> What to do
Go through the records and report each line in which the word "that" occurs.

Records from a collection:
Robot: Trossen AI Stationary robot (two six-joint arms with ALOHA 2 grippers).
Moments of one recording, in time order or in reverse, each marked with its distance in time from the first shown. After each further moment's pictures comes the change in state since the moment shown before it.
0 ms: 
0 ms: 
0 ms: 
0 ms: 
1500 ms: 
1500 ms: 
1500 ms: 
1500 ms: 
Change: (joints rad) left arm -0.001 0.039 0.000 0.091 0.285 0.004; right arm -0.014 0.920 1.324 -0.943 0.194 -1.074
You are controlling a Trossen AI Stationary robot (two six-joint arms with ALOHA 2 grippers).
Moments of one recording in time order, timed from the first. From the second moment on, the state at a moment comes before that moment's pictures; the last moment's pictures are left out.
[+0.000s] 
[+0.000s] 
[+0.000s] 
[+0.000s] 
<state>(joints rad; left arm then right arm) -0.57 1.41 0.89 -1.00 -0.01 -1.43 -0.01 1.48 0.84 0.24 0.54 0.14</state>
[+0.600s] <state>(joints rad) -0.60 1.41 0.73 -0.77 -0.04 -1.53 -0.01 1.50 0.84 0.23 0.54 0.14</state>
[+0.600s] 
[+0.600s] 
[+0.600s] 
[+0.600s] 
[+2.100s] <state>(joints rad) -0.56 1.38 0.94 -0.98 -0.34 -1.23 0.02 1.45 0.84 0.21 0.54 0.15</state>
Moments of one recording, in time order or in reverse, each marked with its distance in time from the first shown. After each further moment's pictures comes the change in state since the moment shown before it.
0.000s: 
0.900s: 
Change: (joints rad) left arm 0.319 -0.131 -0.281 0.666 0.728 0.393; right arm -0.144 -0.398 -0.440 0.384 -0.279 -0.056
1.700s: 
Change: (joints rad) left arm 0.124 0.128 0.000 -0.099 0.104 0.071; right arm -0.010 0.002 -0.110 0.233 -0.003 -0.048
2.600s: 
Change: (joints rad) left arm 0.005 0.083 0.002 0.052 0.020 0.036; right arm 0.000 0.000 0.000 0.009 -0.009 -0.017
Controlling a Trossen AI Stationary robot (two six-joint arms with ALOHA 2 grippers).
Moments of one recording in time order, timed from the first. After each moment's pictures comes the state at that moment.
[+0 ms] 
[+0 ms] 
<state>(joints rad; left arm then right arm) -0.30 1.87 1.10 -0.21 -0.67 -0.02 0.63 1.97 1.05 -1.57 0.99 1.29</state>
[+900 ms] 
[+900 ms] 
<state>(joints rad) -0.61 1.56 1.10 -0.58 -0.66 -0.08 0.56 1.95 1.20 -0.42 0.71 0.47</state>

> Task response
Moments of one recording in time order, timed from the first. From the second moment on, the state at a moment comes before that moment's pictures; the last moment's pictures are left out.
Moments of one recording in time order, timed from the first. After each moment's pictures comes the state at that moment.

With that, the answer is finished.